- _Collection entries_
--

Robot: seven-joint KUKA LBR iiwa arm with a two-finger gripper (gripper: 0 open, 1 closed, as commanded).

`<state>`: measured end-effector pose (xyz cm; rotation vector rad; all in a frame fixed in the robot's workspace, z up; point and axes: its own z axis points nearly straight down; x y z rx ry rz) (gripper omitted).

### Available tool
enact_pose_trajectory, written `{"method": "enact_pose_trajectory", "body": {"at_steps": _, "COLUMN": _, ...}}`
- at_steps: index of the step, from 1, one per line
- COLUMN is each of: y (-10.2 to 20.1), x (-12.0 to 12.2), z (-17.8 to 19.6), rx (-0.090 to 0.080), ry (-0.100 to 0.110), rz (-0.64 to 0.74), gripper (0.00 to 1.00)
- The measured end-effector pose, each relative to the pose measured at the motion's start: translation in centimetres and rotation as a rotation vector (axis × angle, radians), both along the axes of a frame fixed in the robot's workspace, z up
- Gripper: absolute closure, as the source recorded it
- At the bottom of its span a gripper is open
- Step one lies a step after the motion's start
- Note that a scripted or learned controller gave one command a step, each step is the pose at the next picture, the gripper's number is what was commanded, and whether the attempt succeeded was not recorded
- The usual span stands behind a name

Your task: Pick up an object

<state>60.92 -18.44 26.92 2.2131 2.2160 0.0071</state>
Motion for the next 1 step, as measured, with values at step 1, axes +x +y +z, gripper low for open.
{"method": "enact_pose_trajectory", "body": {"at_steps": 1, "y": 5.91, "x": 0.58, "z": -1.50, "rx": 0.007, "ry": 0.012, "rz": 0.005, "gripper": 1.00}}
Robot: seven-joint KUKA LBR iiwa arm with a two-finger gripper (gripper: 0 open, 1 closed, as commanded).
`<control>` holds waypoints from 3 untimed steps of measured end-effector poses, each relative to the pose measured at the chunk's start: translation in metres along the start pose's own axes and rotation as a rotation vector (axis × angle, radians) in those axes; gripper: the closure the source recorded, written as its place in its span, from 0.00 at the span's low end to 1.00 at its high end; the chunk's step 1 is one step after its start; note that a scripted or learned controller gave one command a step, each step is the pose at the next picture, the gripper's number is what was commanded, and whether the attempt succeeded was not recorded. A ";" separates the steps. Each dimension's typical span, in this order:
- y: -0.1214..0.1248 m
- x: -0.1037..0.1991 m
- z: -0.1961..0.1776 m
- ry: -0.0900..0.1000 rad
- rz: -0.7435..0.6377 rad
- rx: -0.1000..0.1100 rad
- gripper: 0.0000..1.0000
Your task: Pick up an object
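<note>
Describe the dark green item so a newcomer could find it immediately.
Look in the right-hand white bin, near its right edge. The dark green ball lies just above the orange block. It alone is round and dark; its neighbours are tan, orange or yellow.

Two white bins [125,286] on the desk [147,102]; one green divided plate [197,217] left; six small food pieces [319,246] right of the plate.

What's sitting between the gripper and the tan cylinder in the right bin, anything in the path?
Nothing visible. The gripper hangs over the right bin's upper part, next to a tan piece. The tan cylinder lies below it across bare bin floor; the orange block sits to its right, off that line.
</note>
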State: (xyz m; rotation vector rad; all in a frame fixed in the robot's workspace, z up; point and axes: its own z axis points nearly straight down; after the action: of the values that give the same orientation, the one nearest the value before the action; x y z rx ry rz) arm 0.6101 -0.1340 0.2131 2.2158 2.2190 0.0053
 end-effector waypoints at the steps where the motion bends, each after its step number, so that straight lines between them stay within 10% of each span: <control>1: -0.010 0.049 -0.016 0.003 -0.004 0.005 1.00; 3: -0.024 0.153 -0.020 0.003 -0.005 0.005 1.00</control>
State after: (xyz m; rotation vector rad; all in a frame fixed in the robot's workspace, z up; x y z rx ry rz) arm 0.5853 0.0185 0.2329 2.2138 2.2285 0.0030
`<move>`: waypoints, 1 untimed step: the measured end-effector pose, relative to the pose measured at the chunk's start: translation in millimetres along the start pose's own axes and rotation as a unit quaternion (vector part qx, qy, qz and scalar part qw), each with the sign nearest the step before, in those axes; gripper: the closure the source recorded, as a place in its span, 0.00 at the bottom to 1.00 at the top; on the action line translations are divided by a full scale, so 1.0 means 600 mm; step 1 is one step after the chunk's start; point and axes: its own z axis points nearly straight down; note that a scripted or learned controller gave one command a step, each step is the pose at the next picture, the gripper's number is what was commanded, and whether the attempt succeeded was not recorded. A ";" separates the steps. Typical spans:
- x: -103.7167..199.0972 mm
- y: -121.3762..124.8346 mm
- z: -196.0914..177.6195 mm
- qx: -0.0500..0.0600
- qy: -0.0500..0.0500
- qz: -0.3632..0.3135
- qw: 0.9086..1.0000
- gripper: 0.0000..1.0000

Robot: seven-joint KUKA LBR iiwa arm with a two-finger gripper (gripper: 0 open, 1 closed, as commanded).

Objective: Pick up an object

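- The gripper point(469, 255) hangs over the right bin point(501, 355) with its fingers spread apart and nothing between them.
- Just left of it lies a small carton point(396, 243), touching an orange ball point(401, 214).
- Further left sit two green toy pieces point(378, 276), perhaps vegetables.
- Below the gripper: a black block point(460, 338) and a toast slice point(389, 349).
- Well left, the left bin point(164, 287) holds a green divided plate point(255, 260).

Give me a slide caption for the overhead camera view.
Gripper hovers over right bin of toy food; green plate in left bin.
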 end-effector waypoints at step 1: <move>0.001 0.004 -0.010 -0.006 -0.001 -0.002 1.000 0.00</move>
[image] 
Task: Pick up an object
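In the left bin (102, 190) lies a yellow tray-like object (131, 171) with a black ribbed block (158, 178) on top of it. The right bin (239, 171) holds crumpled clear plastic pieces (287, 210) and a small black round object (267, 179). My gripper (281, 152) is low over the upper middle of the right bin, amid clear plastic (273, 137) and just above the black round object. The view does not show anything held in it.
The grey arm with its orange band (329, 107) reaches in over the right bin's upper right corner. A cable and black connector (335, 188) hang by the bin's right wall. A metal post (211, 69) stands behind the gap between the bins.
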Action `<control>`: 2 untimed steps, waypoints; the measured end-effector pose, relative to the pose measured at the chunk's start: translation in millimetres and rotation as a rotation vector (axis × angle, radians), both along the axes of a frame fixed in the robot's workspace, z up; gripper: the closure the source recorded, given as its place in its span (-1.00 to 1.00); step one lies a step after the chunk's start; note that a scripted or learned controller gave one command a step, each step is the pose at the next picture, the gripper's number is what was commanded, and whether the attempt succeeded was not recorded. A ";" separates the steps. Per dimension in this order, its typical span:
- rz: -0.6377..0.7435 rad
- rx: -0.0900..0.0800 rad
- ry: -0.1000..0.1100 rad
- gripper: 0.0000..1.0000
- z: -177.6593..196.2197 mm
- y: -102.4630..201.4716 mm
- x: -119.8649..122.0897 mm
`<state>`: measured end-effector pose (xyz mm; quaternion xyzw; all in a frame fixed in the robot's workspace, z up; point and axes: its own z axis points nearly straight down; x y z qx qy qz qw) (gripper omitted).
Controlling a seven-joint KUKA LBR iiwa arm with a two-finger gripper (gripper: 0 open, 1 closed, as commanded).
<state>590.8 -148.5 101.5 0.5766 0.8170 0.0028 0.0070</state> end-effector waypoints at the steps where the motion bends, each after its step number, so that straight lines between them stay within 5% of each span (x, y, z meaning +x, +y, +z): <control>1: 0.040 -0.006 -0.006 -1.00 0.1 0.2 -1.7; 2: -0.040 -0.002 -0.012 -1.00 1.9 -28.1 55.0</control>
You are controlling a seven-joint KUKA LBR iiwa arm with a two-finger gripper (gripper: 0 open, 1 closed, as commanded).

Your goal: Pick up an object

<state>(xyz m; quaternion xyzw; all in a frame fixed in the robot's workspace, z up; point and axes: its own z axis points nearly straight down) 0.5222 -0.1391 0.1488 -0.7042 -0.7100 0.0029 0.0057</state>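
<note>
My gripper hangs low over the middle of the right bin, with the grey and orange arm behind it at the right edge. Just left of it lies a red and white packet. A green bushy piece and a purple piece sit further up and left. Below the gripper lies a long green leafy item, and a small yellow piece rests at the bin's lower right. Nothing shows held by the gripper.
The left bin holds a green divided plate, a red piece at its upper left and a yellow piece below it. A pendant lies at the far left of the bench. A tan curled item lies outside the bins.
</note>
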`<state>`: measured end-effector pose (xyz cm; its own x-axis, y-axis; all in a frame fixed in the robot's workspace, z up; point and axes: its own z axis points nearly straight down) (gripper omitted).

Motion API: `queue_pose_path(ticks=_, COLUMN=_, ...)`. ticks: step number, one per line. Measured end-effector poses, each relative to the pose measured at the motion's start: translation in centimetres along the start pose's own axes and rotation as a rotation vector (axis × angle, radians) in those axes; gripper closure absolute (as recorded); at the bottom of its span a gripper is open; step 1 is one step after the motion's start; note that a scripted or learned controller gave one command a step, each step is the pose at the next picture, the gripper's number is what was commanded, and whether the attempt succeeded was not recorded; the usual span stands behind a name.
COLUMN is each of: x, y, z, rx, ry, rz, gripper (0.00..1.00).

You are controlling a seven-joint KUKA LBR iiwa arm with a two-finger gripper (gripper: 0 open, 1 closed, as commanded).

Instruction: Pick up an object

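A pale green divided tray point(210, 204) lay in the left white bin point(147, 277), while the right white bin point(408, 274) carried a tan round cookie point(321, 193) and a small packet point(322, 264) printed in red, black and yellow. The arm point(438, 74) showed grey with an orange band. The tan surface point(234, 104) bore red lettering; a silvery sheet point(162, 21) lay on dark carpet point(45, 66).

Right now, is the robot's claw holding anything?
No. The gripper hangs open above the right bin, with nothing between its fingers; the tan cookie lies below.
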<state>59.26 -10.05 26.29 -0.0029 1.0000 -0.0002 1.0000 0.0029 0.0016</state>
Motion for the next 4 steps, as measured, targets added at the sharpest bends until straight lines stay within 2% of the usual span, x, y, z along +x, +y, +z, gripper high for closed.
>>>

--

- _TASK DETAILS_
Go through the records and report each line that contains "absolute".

- _ANSWER TO THE EXERCISE_
- Gripper: absolute closure, as the source recorded it
Motion API: `queue_pose_path(ticks=_, COLUMN=_, ...)`. ticks: step number, one per line. Measured end-effector poses, each relative to the pose measured at the motion's start: translation in centimetres along the start pose's own axes and rotation as a rotation vector (axis × angle, radians) in those axes; gripper closure absolute (as recorded); at the bottom of its span a gripper is open; step 1 is one step after the motion's start; note that a scripted or learned controller gave one command a step, each step is the pose at the next picture, the gripper's number is what was commanded, and whether the attempt succeeded was not recorded; the usual span stands behind a name.

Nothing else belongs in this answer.